In most cases when ROM aes_unwrap was used, the SYS stack did not grow into 0x3FFFEB30
address space. It was when "HWDT Stack Dump" pushed the stack higher that I observed problems. The problem event appeared to be WiFi activity-related. Without HWDR Stack Dump the SYS stack got close but did not appear to overlap at the same time aes_unwrap was used. That is as far as we know.
Options:
-
0x0B30
is 2864 bytes. Since the total block size for stacks is 8K of which 4K for CONT stack, plus some misc. was used up. That leaves the SDK SYS stack working with just ~1.2K. We should be able to increase the CONT stack to 6K. This leaves ~800 bytes as a buffer zone1. So really we are saying the SYS can have ~2K; however, we think it is only using ~1.2K of it. Note, my match does not rigidly account for some misc. space usage. The SYS stack space needed may vary with the sketch. In particular, the stack used by callbacks is made from the SYS context. - Instead of growing the CONT stack we add the 2K to the DRAM Heap. This requires umm_malloc changes to pre-register the
0x3FFFC000
through the0x3FFFE000
block as a pre-allocated block so it is left alone. It turns out that adding this free 2K block fragment to the DRAM Heap can reduce overall fragmentation because of the core using umm_malloc with theUMM_BEST_FIT
strategy which causes small allocation to drop into our new 2K block area.2
My past observations are that the SDK will do callbacks in a context where the SYS stack is at a minimum loading. I think the dangerous time, high use point, for the SYS stack, will be from an interrupt or exception handling occurring during a callback with high stack usage.1
When every you ask the question "If you can? ..." you should also ask the question "If you should?".

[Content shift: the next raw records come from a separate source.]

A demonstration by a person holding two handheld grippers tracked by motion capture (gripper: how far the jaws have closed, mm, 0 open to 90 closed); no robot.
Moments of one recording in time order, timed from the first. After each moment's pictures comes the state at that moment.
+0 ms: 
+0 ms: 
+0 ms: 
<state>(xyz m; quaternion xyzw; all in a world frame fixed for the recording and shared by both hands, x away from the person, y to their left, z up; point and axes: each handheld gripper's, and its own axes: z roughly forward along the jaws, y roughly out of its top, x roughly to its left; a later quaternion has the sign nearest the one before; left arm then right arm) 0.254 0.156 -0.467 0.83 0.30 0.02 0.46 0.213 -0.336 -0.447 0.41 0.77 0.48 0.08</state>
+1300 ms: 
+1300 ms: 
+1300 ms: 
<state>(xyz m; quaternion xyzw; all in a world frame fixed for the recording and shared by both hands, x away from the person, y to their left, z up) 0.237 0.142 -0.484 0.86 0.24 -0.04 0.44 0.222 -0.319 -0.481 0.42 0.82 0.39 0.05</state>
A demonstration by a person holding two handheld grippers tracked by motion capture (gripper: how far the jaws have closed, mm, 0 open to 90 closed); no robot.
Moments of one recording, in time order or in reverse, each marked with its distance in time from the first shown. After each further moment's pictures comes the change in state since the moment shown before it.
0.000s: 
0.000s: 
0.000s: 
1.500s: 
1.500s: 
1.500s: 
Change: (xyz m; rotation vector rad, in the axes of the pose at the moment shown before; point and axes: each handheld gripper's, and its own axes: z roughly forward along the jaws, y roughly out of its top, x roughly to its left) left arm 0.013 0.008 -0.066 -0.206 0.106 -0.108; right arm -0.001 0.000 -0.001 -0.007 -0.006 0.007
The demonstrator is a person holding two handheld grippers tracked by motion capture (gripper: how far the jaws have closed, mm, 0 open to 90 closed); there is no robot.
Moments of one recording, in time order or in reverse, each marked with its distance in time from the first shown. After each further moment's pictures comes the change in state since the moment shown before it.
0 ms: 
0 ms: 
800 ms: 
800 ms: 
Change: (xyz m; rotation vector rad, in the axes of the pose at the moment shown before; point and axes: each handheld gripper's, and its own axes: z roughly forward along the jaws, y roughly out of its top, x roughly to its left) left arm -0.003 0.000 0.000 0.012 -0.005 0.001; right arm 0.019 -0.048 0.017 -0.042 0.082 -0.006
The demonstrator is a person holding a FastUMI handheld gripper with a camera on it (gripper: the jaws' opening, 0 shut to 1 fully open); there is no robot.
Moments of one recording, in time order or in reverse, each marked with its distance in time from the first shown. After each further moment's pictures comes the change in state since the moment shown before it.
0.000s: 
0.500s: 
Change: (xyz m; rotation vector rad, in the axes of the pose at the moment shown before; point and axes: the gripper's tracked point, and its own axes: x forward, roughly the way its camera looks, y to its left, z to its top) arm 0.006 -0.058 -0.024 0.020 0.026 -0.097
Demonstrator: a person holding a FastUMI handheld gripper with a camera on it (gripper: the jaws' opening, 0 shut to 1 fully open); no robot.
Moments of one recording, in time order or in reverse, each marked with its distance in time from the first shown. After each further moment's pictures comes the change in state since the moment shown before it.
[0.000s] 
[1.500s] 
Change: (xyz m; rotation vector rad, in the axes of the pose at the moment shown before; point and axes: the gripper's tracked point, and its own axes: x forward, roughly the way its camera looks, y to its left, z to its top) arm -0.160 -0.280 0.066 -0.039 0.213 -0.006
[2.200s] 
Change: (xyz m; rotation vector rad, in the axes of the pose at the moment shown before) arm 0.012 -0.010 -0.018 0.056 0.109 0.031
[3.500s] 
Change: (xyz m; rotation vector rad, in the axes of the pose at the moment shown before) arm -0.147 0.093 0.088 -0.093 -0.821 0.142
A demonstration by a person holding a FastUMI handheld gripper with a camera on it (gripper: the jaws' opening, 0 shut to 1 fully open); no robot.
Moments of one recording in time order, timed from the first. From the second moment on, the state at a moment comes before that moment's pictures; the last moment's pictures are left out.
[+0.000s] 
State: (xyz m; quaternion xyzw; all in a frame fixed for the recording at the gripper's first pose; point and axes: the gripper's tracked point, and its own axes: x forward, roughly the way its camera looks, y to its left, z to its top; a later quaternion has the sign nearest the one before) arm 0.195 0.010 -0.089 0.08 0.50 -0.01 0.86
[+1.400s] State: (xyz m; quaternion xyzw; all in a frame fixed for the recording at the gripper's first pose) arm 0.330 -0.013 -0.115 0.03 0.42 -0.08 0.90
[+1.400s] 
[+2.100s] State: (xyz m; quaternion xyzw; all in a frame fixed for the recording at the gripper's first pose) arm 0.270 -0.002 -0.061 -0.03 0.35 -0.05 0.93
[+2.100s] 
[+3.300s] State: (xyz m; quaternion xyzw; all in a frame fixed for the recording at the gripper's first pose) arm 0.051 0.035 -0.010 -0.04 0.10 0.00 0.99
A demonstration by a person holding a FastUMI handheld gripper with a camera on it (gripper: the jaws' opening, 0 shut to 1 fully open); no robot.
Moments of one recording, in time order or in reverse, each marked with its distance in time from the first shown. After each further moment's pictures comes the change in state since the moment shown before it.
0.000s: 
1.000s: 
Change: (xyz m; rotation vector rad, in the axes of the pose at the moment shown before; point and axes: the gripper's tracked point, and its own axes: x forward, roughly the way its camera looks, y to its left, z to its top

While I already use ESPAsyncTCP and matching AsynWebServer which uses a lot of SYS callbacks and I never saw problems with a 1.2K SYS stack, I don't feel comfortable limiting the SDK stack to 1.2K. Well yes, it really is closer to 2K. If anyone tries this you really should implement a salted guard band.1 Or maybe a memory block exception to detect writing into the memory guard band.3
1 Buffer zone should be salted and monitored.
2TODO: Another topic to develop (need to write example) is the use of pre-fragmenting the heap to reduce overall fragmentation and allow for a larger contiguous block.
3TODO: Finalize Memory block breakpoint Mini-Library.